= PROVIDED MATERIAL =
((

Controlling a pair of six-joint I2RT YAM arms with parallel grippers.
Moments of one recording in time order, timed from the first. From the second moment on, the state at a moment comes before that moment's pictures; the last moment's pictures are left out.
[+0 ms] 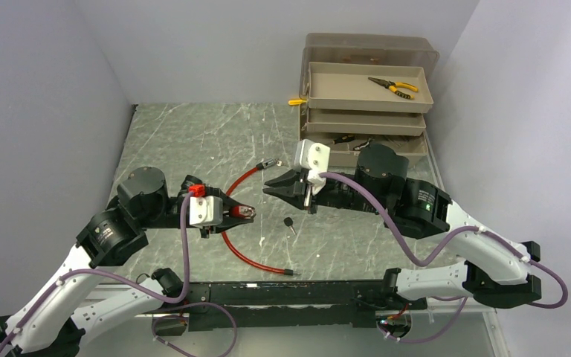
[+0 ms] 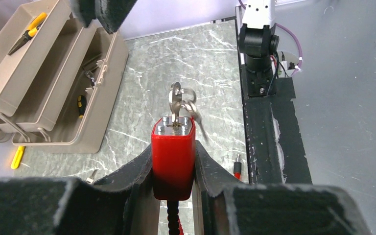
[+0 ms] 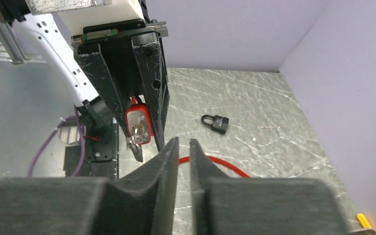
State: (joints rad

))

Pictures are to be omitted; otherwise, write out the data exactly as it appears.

Controlling a pair of six-joint I2RT YAM arms with parallel grippers.
Moments of one recording in time order, timed from the first. From the second moment on, the state at a moment comes before that moment's pictures; the last moment's pictures are left out.
[+0 ms] 
[+0 ms] 
[+0 ms] 
State: (joints rad

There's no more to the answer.